Кочующая роза (Проханов) - страница 103

Четвертый день палуба гудела от ливня. Взъерошенные мокрые птицы садились на снасти, зябко стыли в дожде. Забытая на тарелке рыба блестела, как осколок льда.

Свободные от вахты лежали в кубрике в одури, раскрыв черные дышащие рты. Калява, больной и угрюмый, с побледневшим от страдания лицом, сидел на железной койке, шевеля огромной босой ступней.

Моторист Сирин, румяный, быстроглазый, с тонкими усиками, склонился над Санькой, молодым, белотелым и гибким, выкалывал ему на спине.

Сирин аккуратно макал в баночку с тушью иглу, обмотанную ниткой до жала. Бережно стряхивал наплывавшую каплю. Приближался к обнаженной спине, прицеливаясь, высовывая кончик языка. Наносил короткий удар, выкалывал карту Сахалина. Обозначил стрелкой стороны света. С севера, среди туч, выколол надутое лицо, посылавшее потоки ветра. На Санькиной спине кудрявились волны, несли корабли, хвостатых русалок и рыб. Еще вчера были выведены нефтяные вышки в Охе. Порт Холмск и Корсаков с якорьками. Теперь Сирин работал, выкалывая самолет, летящий в районе Южно-Сахалинска.

— Ну как там самолетик-то? — спрашивал Санька, страдая, но не показывая вида.

— Прекрасно, Санек, прекрасно! Хочешь, назовем его самолетом любви? На нем к тебе невеста летит… Да стой, не вертись!.. Невеста летит к тебе в самолетике!

Санька весело выругался и вскрикнул от боли.

— Дурни! — зло чертыхнулся Калява. — Ну, Санька, ладно, этот дурак молодой, его учить некому. А ты зачем парня портишь?

— Тебе, Калява, что, тошно? — обернулся к нему Сирин ласково и едко. — Ах, ах, весь ты побледнел, посинел! Ну прямо смотреть страшно! Лица на тебе нет! Говорили, не ходи в море, Калява. Ложись на исследование в больницу, Калява. Нет, не может без работы Калява? Вот и получается! А вдруг у тебя белокровие? А вдруг рак? А вдруг, а вдруг?

— Тьфу, бес! — сморщился Калява и отвернулся. Огромная ступня его шевелилась над обрывком карты с островом Хоккайдо.

— Ну как? — спросил Санька. — Выходит?

— Лежи, лежи, милый. Будет невеста тебя рассматривать и разглядывать. Изучать по тебе географию…

Малахов, одурманенный духотой, усыпленный гулом и дрожью судна, смотрел на обоих. И не было жаль ему в этот момент серебристого юного тела, пятнаемого иглой. Была неинтересна сейчас и скучна эта юность, случайно цветущая на грязной, скомканной койке. Он хмуро думал: рано или поздно это тело, как канат, вытрется сушей и морем, совьется в узлы и жилы, покроется рубцами. Угаснут вспышки бессознательного молодого веселья.

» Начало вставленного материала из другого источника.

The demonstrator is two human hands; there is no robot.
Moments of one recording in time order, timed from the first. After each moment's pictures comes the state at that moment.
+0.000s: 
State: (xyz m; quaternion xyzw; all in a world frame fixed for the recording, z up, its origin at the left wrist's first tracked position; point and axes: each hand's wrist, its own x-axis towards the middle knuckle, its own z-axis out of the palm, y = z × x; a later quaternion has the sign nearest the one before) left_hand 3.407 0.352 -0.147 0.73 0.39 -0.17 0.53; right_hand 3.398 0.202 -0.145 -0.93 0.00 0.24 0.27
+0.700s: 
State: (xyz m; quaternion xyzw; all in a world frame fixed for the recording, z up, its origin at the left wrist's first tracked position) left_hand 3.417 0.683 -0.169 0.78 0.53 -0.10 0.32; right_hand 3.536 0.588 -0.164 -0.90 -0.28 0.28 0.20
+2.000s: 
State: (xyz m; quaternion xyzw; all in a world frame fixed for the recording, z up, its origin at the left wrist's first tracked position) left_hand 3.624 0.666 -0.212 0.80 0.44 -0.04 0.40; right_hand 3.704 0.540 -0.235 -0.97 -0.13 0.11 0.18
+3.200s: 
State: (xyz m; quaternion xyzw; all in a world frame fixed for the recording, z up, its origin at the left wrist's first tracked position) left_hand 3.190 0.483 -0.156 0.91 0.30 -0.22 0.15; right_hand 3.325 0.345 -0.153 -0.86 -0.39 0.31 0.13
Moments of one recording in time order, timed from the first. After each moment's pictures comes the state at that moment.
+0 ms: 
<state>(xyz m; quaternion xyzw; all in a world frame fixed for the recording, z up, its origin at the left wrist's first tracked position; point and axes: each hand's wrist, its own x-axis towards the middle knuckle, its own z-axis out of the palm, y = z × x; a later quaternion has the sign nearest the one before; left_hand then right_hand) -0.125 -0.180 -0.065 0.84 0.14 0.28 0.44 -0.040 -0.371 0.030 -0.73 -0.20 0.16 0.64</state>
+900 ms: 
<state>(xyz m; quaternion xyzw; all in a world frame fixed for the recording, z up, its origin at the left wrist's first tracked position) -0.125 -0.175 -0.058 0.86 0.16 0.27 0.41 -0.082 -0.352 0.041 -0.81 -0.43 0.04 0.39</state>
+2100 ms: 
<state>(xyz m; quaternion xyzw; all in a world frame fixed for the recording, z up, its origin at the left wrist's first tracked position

К чему же стремился он, Малахов? Что томило его и влекло, оторвало от милых и близких? Он лежал среди гулов, качаний и думал. Откуда в нем это взялось — томление по иной, необычной судьбе, иной возможности жизни? Из каких прочитанных книг, подслушанных слов и песен? Земля всегда влекла своим вечным возрождением, круговоротом весен и зим, беспредельностью своих горизонтов. Всегда людям хотелось взглянуть: что же там, за зарей, за соседним лесом и лугом? И они собирались в путь, оставляя крестьянский рубленый двор или стрелецкий посад, или тихую над прудом усадьбу. Отправлялись на новые земли, за тридевять известных, в тридесятую, неизвестную. По топям, по тропам, по гатям, звеня топором, скребя посохом камни, уходили они в горизонты. Поражались золоченому дереву пагод, гранитным бабам на песчаных буграх, зеленым изразцам на мечетях. Ночевали под звездами азиатских пустынь, под сибирской льдистой Медведицей. Меняли ладью на лошадь, бросали павших коней, сдирали ноги о кремни неизвестных хребтов. Пока не дохнет им в очи соленой и мохнатой пеной зеленый океан, не кинет к стопам заморскую водоросль. И они стояла на краю земли, седые, постаревшие в странствиях, опираясь на пищаль с растресканной перламутровой рукоятью, и солнце вставало из зеленых пучин. Уносили за три моря в котомке горстку родной земли. И потом уж чужие люди высыпали ее им в изголовье. Невидящие, уснувшие навеки глаза наполнялись родной землей, и дудник, вырастая из них, гудел на ветру песни родных деревень.